Further, it would be best if the System were not only easy to manufacture, but easy to acquire resources for. This is a big part of the #Junkpunk aesthetic, going out of your way to reuse pre-existing material. In the context of our System, this might involve anything from collecting screws of standard System size off non-System products, or searching for plastics to turn into stock for 3D printing. 3D printable printers and recyclable stock would be a HUGE jump towards making this a reality. #solarpunk

@havoc Hell yeah, interoperability would be the biggest thing. A big gripe I have with most modular designs is that they are modular in their own ecosystem, but having a modular framework gives the guidelines enough to be able to have things work interoperabily, while also not needing to fit a need super strict standard or aesthetic.

Thankfully most stuff like screws are to a standard (for the most part) and can be reused. Plenty of proprietary stuff can't be reused though, especially if it was a planned obsolescence situation. But even then, we can look at it instead of broken, as just feedstock to use and remake into something else. Compared to just saying "eh fuck it it's broken", buying a new one while the old thing sits in a landfill for 500 years.

I've seen some amazing work by people making 3D printer filament recyclers that can turn some plastic bottles into 3D printing filament. Most of the same idea applies to most plastics. So when you print an object, and don't need it or it isn't repairable, chuck it in a shredder, melt it back down into fillament, make something new. No waste, no shipping, less impacts to the ecology. Way better than what we got going right now.

@hydroponictrash
> "But even then, we can look at it instead of broken, as just feedstock to use and remake into something else."

EXACTLY. The capacity for true recycling (returning an item into original quality feedstock, as opposed to like turning paper into low grade cardboard) is going to be SO important. We need to mentally shift the perception of a broken item from "garbage" to "a pile of usable parts".

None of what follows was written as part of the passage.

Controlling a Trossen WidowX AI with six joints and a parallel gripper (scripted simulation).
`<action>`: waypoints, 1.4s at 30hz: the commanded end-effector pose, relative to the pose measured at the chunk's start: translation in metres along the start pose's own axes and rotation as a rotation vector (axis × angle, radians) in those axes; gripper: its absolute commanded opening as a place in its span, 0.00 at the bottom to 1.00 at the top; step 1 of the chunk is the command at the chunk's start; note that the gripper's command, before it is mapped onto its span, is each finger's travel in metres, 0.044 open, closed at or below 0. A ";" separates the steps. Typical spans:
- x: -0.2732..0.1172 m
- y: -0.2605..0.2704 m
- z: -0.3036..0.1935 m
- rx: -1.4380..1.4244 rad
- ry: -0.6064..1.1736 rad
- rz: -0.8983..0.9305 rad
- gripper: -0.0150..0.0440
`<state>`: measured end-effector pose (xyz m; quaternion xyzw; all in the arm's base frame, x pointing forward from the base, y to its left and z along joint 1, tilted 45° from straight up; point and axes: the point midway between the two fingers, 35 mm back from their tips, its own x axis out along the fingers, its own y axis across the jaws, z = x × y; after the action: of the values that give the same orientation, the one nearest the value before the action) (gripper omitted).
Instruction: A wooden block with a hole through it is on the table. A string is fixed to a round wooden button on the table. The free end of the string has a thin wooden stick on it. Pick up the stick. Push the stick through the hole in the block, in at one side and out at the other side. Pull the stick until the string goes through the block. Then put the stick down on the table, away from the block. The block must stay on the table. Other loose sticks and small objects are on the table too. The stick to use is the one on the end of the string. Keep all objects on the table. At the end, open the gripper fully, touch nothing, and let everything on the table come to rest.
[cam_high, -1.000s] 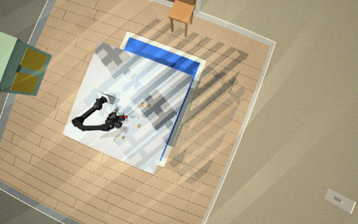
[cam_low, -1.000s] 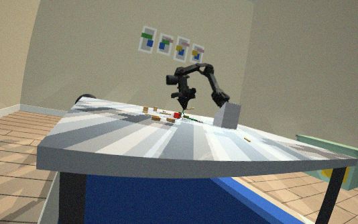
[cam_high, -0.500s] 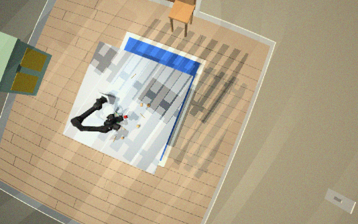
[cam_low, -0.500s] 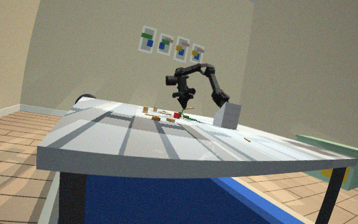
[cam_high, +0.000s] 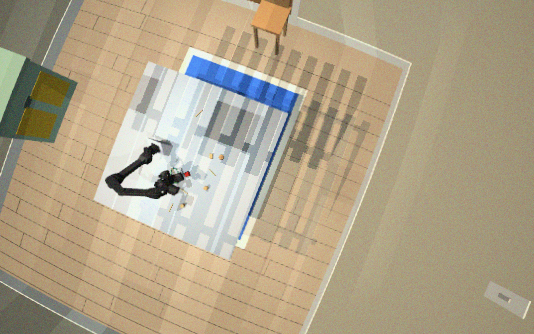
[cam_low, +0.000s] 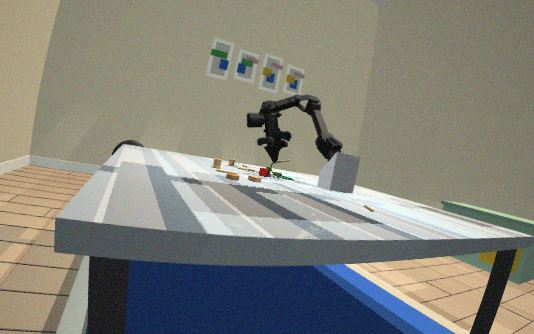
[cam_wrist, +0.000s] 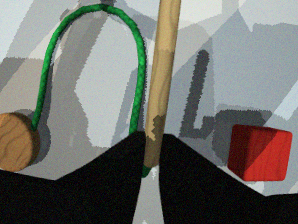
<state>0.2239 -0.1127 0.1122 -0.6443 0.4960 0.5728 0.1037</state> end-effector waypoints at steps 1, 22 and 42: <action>-0.001 -0.002 -0.005 0.002 0.009 -0.001 0.25; -0.010 -0.008 -0.029 -0.001 0.051 -0.012 0.25; -0.018 -0.013 -0.053 0.001 0.092 -0.021 0.25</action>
<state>0.2659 -0.1314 0.1376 -0.6732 0.4932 0.5435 0.0904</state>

I'm reminded of the novel Walkaway, where they have 3D printers capable of using a tremendous range of printing materials. Rather than gathering new resources for printing stock, they just build machines capable of returning rebar/plastic/wiring back into feedstock. There's absolutely no shortage of "garbage" right now, so it's not unreasonable to think we could see this in reality someday.

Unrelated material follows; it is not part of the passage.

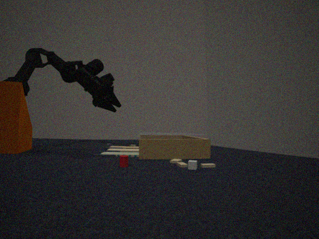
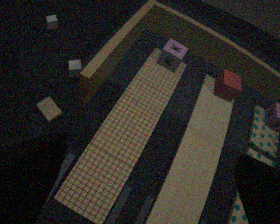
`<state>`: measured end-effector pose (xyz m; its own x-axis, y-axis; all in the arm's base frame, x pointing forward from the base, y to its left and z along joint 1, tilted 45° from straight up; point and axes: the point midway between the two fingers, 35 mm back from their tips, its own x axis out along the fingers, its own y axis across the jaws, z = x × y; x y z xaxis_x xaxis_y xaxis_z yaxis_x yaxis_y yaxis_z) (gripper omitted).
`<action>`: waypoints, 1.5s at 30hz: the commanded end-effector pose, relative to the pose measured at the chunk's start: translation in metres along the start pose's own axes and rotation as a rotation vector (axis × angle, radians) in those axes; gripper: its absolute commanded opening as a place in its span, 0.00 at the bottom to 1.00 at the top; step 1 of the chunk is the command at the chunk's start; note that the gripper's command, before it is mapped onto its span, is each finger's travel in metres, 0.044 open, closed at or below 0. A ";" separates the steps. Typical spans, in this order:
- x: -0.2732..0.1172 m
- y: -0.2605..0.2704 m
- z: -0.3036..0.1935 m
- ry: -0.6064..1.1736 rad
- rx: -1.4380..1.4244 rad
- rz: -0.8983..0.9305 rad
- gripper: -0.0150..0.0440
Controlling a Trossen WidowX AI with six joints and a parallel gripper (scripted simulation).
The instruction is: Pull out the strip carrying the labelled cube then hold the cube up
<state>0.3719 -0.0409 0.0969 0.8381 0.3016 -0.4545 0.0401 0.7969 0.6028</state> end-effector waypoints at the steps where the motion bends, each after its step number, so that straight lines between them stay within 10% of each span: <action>1: -0.033 -0.049 -0.007 -0.029 0.085 -0.007 0.93; 27: -0.070 -0.087 -0.017 -0.090 0.168 -0.004 0.93; 42: 0.029 -0.033 -0.008 0.463 0.296 0.047 0.26; 45: 0.044 -0.012 -0.013 0.592 0.316 0.041 0.25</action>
<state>0.3680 -0.0844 0.0630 0.6633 0.4934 -0.5628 0.1863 0.6194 0.7626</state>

@havoc @hydroponictrash feels like there are physical limits to this. First of all recycling usually produces lower quality outputs (with aluminum maybe being the exception?); second, it still requires energy and materials, so the economy can never be fully circular (circularity gap); third, recycling produces waste, which accumulates somewhere
@havoc @hydroponictrash that said, I’m all for #JunkPunk and reusing existing waste, as long as it’s not used as a justification for keeping things as they are in terms of production and consumption
@geography Definitely. For your first response I definitely agree, finding methods of recycling that DON'T lower quality (recycling vs downcycling) is going to be so important.
And not to worry, #junkpunk advocates for the halting of current production methods in favor of just using the crap we've already made under such an overproductive system.